L'AMT rischia il tracollo, sul 2014 mancano 10 milioni di euro per far circolare i bus, altri trenta-quaranta per patrimonializzare l'azienda e garantire gli investimenti necessari, ma ad oggi il Comune non è in grado di dare risposte ai sindacati su quello che intende fare per salvare il servizio di trasporto pubblico locale. La soluzione della privatizzazione, indicata dall'advisor e caldeggiata dal Pd, non è ancora pronunciata ad alta voce, ma si delinea sempre più chiara sullo sfondo, mentre piano piano si fa strada anche l'ipotesi di prolungare al 2014 i sacrifici chiesti ai lavoratori per il 2013 e l'incertezza fa infuriare i sindacati che parlano di un incontro "inconcludente", mentre si preparano a portare avanti le procedure per la dichiarazione di sciopero.

"Non abbiamo alcuna certezza sulle prospettive future dell'azienda - lamenta Andrea Gamba, segretario Filt-Cgil - ed è stata esclusa addirittura l'ipotesi di poter patrimonializzare l'azienda, di fatto si delinea il ricorso alla privatizzazione che nell'accordo era esclusa, è stata una riunione assolutamente negativa". "Non abbiamo avuto risposta praticamente su nulla - rincara Antonio Cannavacciuolo, della Uil Trasporti - non c'è certezza nemmeno sulle risorse che il Comune potrà mettere sul trasporto pubblico e in questa situazione non è pensabile neanche avere un piano industriale.

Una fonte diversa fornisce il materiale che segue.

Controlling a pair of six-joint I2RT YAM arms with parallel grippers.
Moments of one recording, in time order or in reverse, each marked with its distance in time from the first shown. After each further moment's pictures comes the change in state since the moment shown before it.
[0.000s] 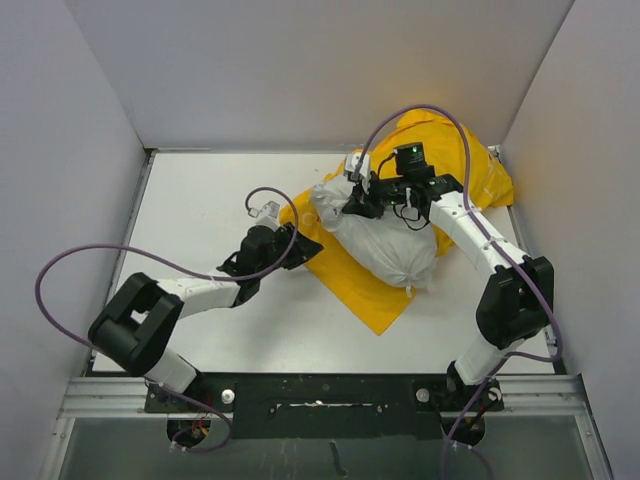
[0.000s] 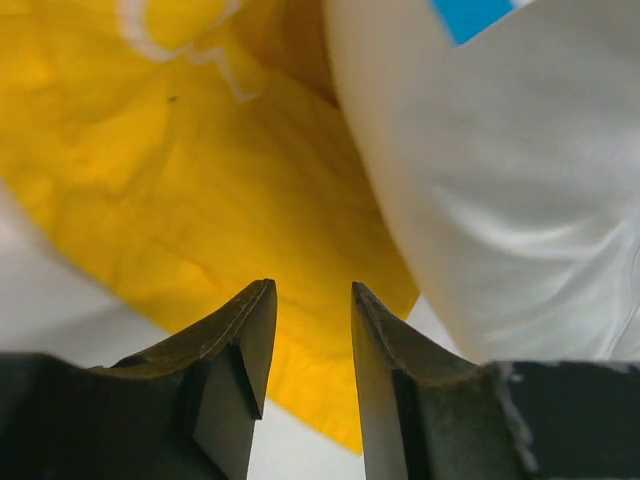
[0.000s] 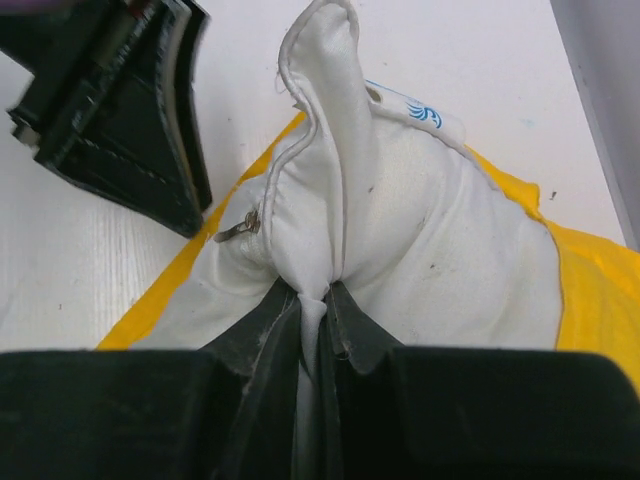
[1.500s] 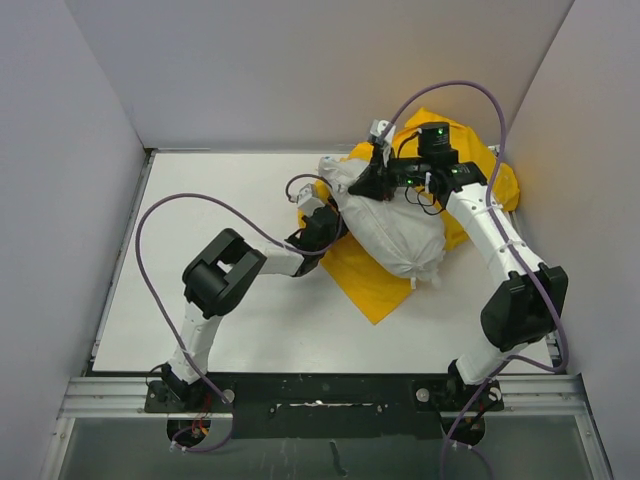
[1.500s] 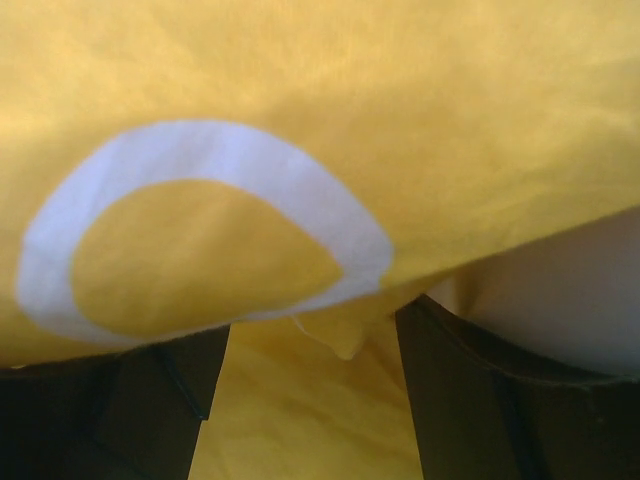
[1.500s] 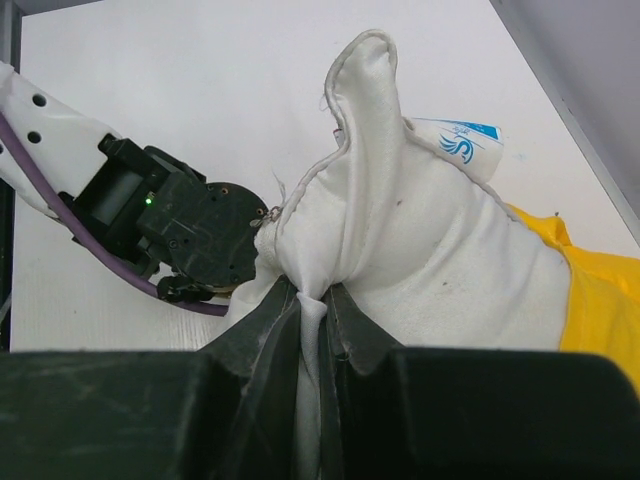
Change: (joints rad) left arm -0.160 0.639 0.600 0.079 -0.492 -0.101; right arm -0.071 -0.028 0.117 -0.002 -0.161 0.307
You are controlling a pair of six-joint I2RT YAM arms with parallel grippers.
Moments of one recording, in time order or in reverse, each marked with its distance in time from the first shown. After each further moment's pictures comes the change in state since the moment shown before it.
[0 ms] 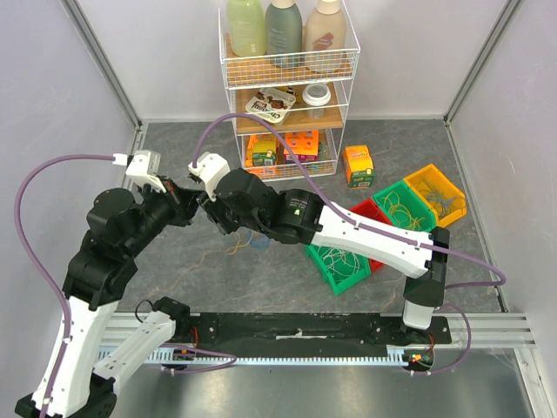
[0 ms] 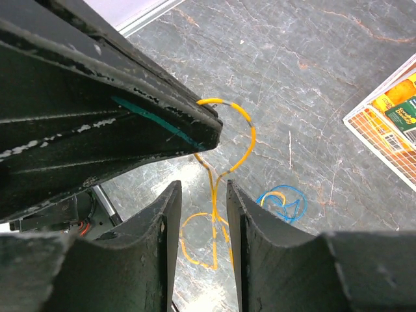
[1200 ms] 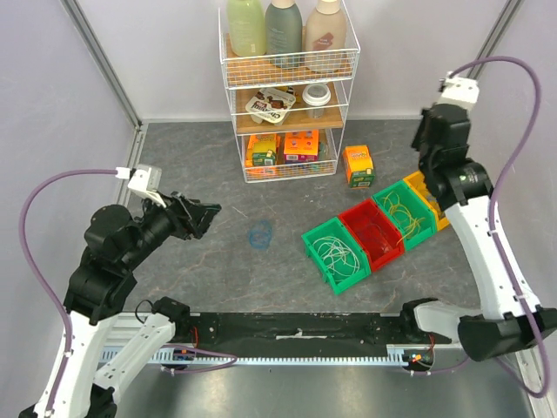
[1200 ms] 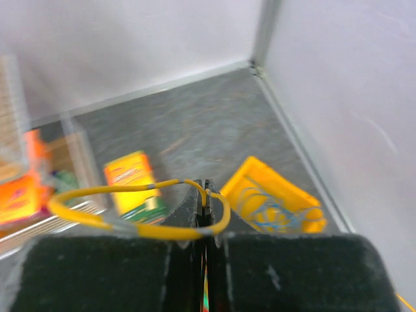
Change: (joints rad) left arm 0.000 -0.111 -0.090 0.053 0.102 -0.008; right arm -0.935 -0.603 -0.499 0.095 0.285 -0.004
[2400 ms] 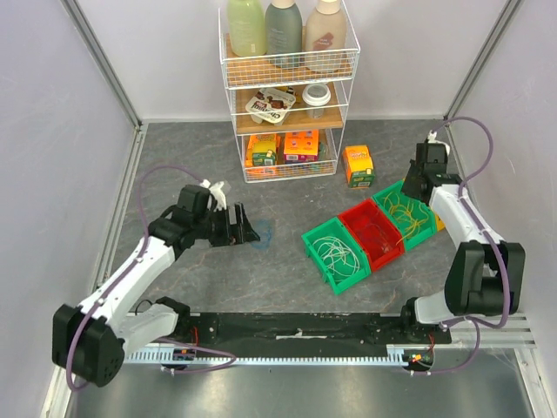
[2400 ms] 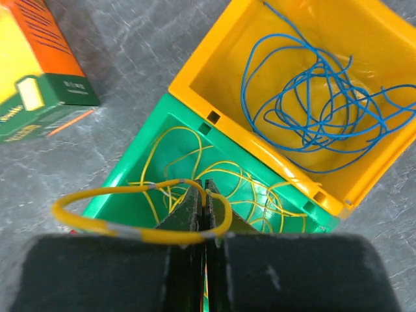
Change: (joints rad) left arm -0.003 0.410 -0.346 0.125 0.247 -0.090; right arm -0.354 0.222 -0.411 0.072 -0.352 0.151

Ma tra i lavoratori sta montando la tensione, nessuno vuole rischiare di trovarsi nella stessa situazione dell'Atp, non possiamo continuare in questo modo".
L'incontro che il sindaco ha avuto ieri pomeriggio con i sindacati per fare il punto sul futuro di Amt è finito così con un verbale di mancato accordo. Per altro le prime scintille si erano avute già nella riunione di maggioranza
che ha preceduto l'incontro con i sindacati. I toni di voce si sono alzati soprattutto fra Pd e Sel, dove le due forze si trovano praticamente su posizioni opposte rispetto al futuro di Amt, poiché il Pd spinge per
l'apertura ai privati, mentre Sel vuole mantenere il controllo pubblico, e ieri ha ipotizzato il ricorso all'azionariato pubblico. Sopra tutto urgono i conti. Li ha illustrati il sindaco Marco Doria, che si è presentato alla
riunione affiancato dall'assessore al traffico Anna Maria Dagnino e da quello al Bilancio Franco Miceli: il 2013 chiuderà più o meno in pareggio, o forse con un piccolo deficit dovuto al pasticcio del biglietto integrato, nel 2014 mancheranno invece 10 milioni. La prima strada individuata dal sindaco è quindi la prosecuzione dell'accordo sui contratti di solidarietà "ma non basterà", ha ammesso Doria.
E qui si apre lo scenario sul che fare, la proposta di fatto è già sul tavolo, la privatizzazione, unica strada individuata finora per ripatrimonializzare l'azienda, visto che il contratto di servizio scade a fine 2014 e altrimenti la società non potrebbe partecipare alle gare, e per garantire gli investimenti necessari, in tutto 30-40 milioni di euro che ad oggi nessuno sa dove tirare fuori. A questo proposito il capogruppo
del Pd Simone Farello ha sottolineato che non è possibile lasciare le cose come stanno e arrivare al punto di dover intervenire in modo drastico sul costo del lavoro senza prospettive per l'azienda, mentre Antonello Sotgiu, Sel, ricorda "che bisogna lavorare per trovare altre strade". In mezzo il capogruppo della lista Doria Enrico Pignone, che continua ad insistere sulla necessità di ampliare la prospettiva. "Occorre ragionare sul controllo pubblico e sul mantenimento del servizio pubblico - dice Pignone - non possiamo limitarci a parlare solo di azienda". Alla stretta finale si dovrebbe arrivare comunque nella riunione di maggioranza che si terrà la settimana prossima, probabilmente lunedì.